Wolfgang Gatterbauer Hear name

Associate Professor
Khoury College of Computer Sciences
440 Huntington Avenue
Northeastern University
Boston, MA 02115

+1 (617) 373-2462
Office: 450 West Village H

Northeastern Datalab

I am working on the theory of scalable data management. One of my goals is to extend the capabilities of modern data management systems in generic ways to allow them to support novel functionalities that seem hard at first. Examples of such functionalities are managing provenance, trust, explanations, and uncertain or inconsistent data. To support these functionalities, I am interested in understanding the fundamental algebraic properties that allow algorithms to scale with the size of data by leveraging structure in data: Given a large data or knowledge base, what types of questions can be answered efficiently? And what do we do about those that cannot?

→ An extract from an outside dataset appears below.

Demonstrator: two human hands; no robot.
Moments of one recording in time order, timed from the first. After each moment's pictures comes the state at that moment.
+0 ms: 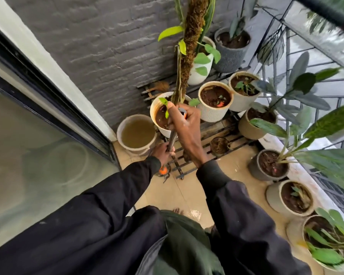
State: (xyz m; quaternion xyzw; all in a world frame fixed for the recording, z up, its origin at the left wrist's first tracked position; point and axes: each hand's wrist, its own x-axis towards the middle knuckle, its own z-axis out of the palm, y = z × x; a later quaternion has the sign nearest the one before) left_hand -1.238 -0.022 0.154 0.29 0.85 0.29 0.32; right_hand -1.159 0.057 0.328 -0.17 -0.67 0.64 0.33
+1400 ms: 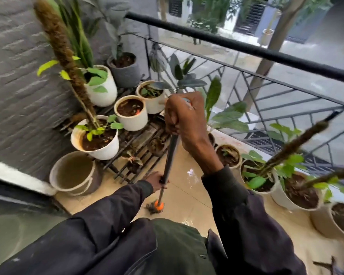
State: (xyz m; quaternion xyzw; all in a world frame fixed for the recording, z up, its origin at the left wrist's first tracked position) left_hand -0.961 0.025 0.133 0.54 0.70 0.11 0.45; right_hand -0.828 0.068 0.444 -0.26 -0.61 0.56 0.50
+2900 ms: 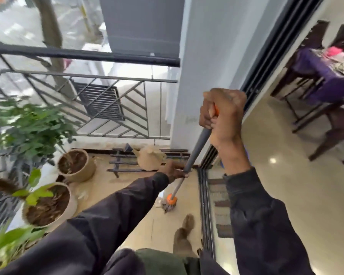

For the hard questions, this work of line tries to find ways to change the objective in a way that qualitatively preserves the original motivation, yet installs those desirable algebraic properties (something we call ''algebraic cheating''). Our work has shown that approaches that leverage those properties and optimize for the overall end-to-end goal can work with less training data and achieve remarkable speed-ups.

Thanks to NSF for supporting us under NSF Career Award IIS-1762268 and NSF Award IIS-1956096. Also thanks a lot to the anonymous reviewers and respective committees for selecting one of our SIGMOD 2024 papers for an honorable mention, our EDBT 2021 paper for the best paper award, our PODS 2021, SIGMOD 2017, VLDB 2015, and WALCOM 2017 papers among "best of conference", and two of our SIGMOD 2020 papers for reproducibility awards.

ORCID, Google scholar, DBLP, ArXiv, ACM profile.

Before academia, I worked as an associate for McKinsey & Co. My first university degree is a Dipl.-Ing. in Mechanical Engineering. I also won a bronze medal in the International Physics Olympiad (IPHO).

To Prospective students

Our DATA lab is growing and we are actively looking for students with strong foundations in algorithms, theory, discrete math, data management, and machine learning. Please visit our research opportunities and the topics page of my class ``Principles of scalable data management." Notice I am a big fan of Ray Dalio's principles applied to research (please read this excerpt to see how we like to work in my group) and Barbara Minto's Pyramid Principle.

I have been working or co-advising a number of students over the years, not always as direct advisor. My current directly advised PhD students are: Nikos Tziavelis (Google PhD fellowship recipient 2022 and UC Santa Cruz faculty from fall 2024), Neha Makhija, and Agapi Rissaki.

If you are a prospective PhD student, please read this Data lab research opportunities page before sending me an email. In sharp contrast to prevailing norms, I value good results in standardized test scores and math or science competitions.